Output nothing but the lines from the first line of the entries to the line with "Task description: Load", inclusive, exactly as they read.
*** ENTRIES SUPPLIED ***
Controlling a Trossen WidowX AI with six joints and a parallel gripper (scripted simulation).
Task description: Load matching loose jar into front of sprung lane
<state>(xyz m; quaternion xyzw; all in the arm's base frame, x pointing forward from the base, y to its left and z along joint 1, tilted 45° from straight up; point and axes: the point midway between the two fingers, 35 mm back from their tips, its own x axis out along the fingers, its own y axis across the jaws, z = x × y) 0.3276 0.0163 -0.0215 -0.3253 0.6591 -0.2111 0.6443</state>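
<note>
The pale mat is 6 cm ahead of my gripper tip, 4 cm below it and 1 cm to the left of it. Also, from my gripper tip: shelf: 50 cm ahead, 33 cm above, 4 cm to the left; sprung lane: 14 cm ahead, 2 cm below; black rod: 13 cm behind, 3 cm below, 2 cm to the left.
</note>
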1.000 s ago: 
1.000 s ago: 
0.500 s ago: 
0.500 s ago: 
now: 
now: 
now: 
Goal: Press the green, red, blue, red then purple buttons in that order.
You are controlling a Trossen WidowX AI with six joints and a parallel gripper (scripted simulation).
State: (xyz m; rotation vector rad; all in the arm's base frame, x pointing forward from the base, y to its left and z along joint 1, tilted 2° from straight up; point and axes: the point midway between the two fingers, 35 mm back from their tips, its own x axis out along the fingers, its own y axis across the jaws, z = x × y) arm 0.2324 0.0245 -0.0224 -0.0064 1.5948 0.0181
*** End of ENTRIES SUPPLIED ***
* **PROBLEM SOLUTION**:
Controlling a Trossen WidowX AI with six joints and a parallel gripper (scripted simulation).
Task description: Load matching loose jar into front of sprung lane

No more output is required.